Perto de um lançamento ou muito longe de um lançamento, muita gente começa a roer as unhas e ficar desesperada com o que está por vir em qualquer série, e com Pokémon não é diferente. A franquia tem muitos fãs ao redor do mundo e nada mais natural que eles manterem a chama acesa e cultuar Pokémon criando sozinhos seus próprios monstros de bolso, debatendo ausências, pontos a melhorar nos jogos e sugerindo novas formas de conduzir a trama.

Muitas imagens (duvidosas) começam a pipocar nos fóruns e sites de fofocas anunciando dados inéditos obtidos com supostas entrevistas (em off) com programadores da Game Freak ou obtidos simplesmente por meio de vazamentos. Elas estampam em letras garrafais novos jogos ou novas criaturas.

Às vezes o tiro sai pela culatra, com montagens muito malfeitas e com pouca fidelidade ao traço do mestre Ken Sugimori, o ilustrador das artes oficiais dos jogos. Mas muitos Fakémon, ou Pokémon de mentira, são bem-feitos ou tem a apresentação certa e isso acaba confundindo alguns fãs. Confira algumas e tente não cair no jogo de sete erros, porque agora os boatos e teorias sobre a vinda da 7ª geração estão crescendo graças a divulgação das novas formas de Zygarde.

1. Aobasubasu


Hoje jogar uma demo no seu 3DS é moleza, mas na época do Nintendo DS não tinha essa história, isso só era possível por Download Play se aproximando de outro portátil ou de uma máquina que distribuísse as demos.

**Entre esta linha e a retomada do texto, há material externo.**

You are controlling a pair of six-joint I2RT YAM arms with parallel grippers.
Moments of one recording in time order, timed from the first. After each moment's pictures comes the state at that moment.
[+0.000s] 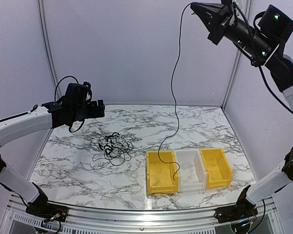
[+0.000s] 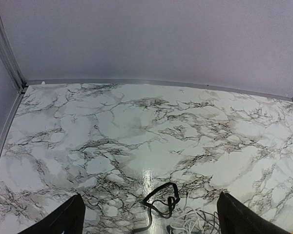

No Japão, várias máquinas rodando demos de Pokémon Diamond & Pearl foram distribuídas pelos Pokémon Centers, as lojas de varejo com produtos oficiais da franquia. Infelizmente elas não tinham muita coisa nova escondida, apenas Roserade e Riolu que, de qualquer forma, tinham relação com Pokémon já existentes. No mais quem deu as caras foram os iniciais e o Buizel, que já tinha aparecido no Filme Pokémon Ranger e o Lendário Templo do Mar, de 2006 ainda.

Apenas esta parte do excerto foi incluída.